• WHAT IS BEING ASKED:
Skip the pictures and copy all the data that follows exactly.

• DATASET SECTION:
□ □ □

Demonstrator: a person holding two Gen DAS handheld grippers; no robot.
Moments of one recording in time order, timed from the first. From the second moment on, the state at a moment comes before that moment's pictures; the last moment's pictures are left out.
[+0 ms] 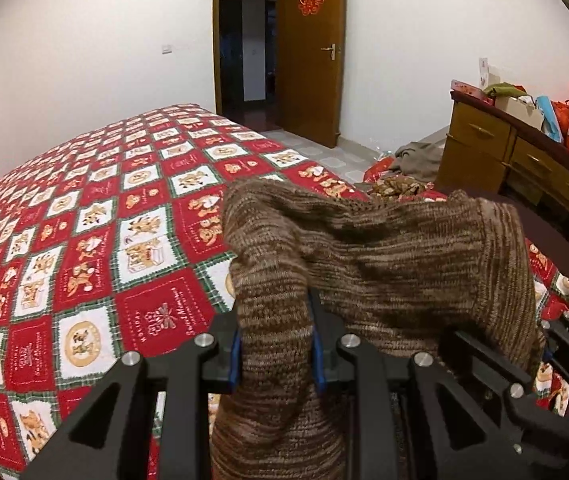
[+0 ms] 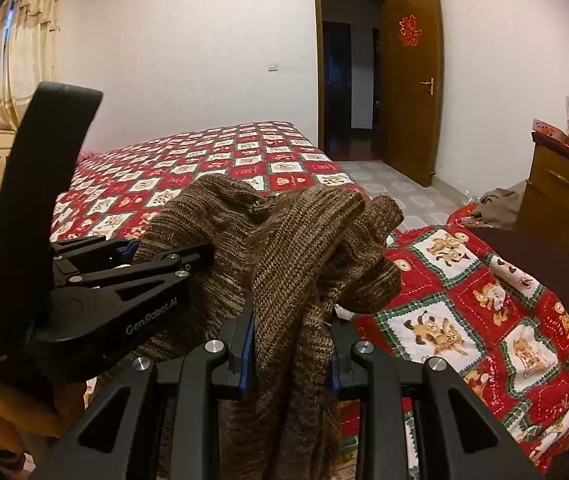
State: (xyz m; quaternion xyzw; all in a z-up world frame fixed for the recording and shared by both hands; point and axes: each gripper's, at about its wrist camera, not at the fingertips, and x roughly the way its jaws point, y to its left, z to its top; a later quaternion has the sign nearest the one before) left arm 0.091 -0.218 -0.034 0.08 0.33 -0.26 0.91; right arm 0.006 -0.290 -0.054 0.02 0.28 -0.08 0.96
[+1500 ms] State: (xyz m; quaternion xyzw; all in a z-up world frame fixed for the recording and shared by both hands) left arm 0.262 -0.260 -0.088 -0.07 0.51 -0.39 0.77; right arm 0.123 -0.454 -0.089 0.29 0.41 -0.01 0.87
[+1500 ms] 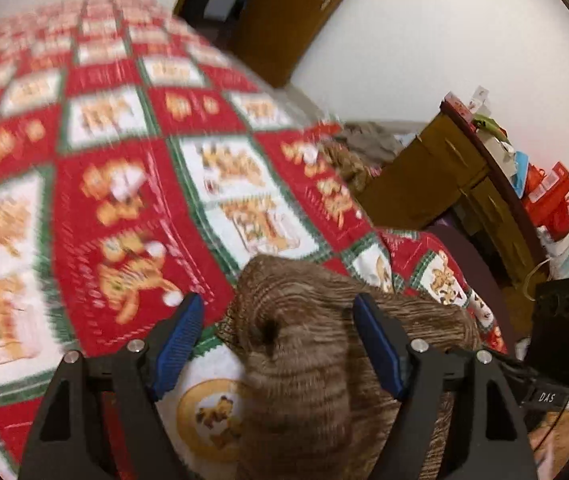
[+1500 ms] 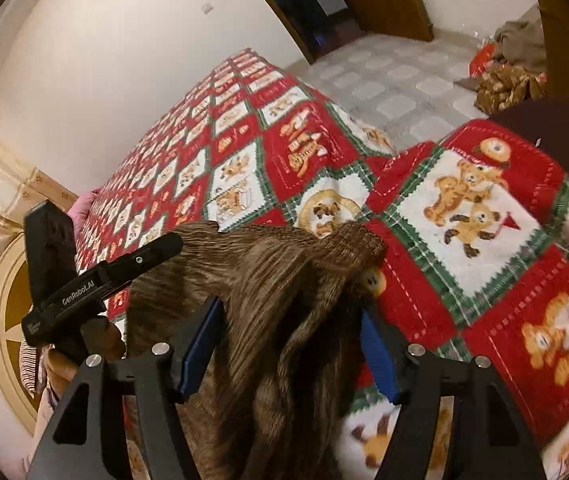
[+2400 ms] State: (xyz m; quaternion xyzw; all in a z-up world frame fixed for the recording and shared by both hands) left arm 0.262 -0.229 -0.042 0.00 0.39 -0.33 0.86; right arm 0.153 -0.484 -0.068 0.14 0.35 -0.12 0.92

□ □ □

• SOLUTION BELOW:
Demonstrator: a person holding two Gen DAS handheld grippers; no robot.
Moments of one recording in time order, timed from the first. From the second moment on, the state at a moment comes before that moment's pictures; the last moment's pictures are left out.
[+0 ms] 
[+0 ms] 
State: (xyz m; quaternion xyzw; all in a z-up world frame fixed for the recording and shared by both hands; point and axes: each gripper's, at about its wrist camera, not at the fingertips, and x roughly the way its jaws point, y to its left, z to its top; a later quaternion has the sign nearest the one before) left arm 0.091 -0.218 -0.034 0.08 0.33 -0.26 0.91; right arm 0.006 -0.290 -0.054 0.02 0.28 -0.08 0.96
[+1500 ms] State: (xyz m; quaternion xyzw; all in a z-up world frame fixed for the recording and shared by both hands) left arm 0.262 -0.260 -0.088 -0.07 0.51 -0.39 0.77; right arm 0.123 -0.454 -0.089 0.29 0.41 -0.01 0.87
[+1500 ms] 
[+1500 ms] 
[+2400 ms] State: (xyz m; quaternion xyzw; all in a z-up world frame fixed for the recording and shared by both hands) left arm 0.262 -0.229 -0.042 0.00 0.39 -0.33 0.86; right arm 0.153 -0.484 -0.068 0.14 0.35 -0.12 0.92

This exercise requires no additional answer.